YOUR GOAL - Whenever a line in the records below contains "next", pick it out.

── LISTED RECORDS ──

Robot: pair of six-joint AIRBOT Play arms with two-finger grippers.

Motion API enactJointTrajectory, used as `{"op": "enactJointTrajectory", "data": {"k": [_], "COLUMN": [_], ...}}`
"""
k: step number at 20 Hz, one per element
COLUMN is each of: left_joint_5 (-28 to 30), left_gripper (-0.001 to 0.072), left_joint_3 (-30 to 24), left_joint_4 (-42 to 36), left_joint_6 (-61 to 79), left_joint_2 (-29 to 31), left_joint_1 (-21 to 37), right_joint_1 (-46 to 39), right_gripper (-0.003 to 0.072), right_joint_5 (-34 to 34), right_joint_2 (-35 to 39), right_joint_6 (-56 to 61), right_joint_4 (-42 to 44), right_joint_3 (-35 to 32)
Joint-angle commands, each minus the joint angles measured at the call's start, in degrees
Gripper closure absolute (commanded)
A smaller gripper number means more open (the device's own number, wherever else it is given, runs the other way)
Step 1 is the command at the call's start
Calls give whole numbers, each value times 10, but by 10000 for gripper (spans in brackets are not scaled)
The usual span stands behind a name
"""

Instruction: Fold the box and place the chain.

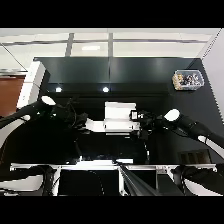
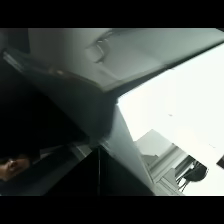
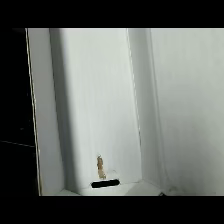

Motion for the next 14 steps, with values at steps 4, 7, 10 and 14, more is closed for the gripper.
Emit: {"op": "enactJointTrajectory", "data": {"k": [4, 7, 10, 14], "left_joint_5": [-49, -68, -76, -75], "left_gripper": [666, 76, -2, 38], "left_joint_3": [50, 78, 93, 93], "left_joint_4": [-17, -16, -20, -28], "left_joint_6": [66, 66, 65, 63], "left_joint_2": [-13, -13, -13, -13], "left_joint_1": [-18, -15, -19, -42], "right_joint_1": [0, 0, 0, 0], "right_gripper": [454, 454, 454, 454], "right_joint_5": [0, 0, 0, 0], "right_joint_2": [0, 0, 0, 0], "right_joint_6": [0, 0, 0, 0], "right_joint_4": [0, 0, 0, 0], "right_joint_3": [0, 0, 0, 0]}}
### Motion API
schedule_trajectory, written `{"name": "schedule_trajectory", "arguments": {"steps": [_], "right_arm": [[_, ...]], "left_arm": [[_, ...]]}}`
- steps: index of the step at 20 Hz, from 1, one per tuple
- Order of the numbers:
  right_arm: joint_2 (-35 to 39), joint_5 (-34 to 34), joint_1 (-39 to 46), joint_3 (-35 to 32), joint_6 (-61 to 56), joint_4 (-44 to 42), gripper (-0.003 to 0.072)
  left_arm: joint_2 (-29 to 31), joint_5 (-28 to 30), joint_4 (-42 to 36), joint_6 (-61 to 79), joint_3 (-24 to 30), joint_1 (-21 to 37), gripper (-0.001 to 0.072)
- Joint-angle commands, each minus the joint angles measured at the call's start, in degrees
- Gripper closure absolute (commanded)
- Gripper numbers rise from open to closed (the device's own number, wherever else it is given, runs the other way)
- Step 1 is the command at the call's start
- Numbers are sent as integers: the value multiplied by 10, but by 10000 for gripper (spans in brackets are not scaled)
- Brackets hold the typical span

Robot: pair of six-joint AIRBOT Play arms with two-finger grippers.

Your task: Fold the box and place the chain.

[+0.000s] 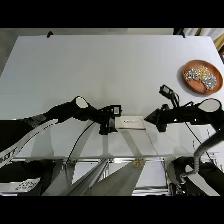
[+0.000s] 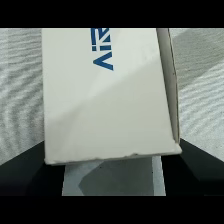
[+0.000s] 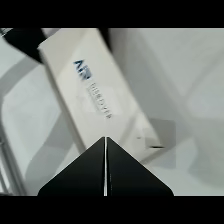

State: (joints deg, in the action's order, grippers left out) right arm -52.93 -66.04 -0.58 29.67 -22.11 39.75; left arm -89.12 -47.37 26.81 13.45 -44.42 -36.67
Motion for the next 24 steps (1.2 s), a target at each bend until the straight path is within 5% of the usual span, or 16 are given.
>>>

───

TASK SOLUTION -
Motion for the next 14 steps, with values at steps 4, 7, 10 and 14, more is closed for the gripper.
Motion for the next 24 steps (1.2 s), a target at each bend until the straight path is within 5% of the usual span, or 16 are given.

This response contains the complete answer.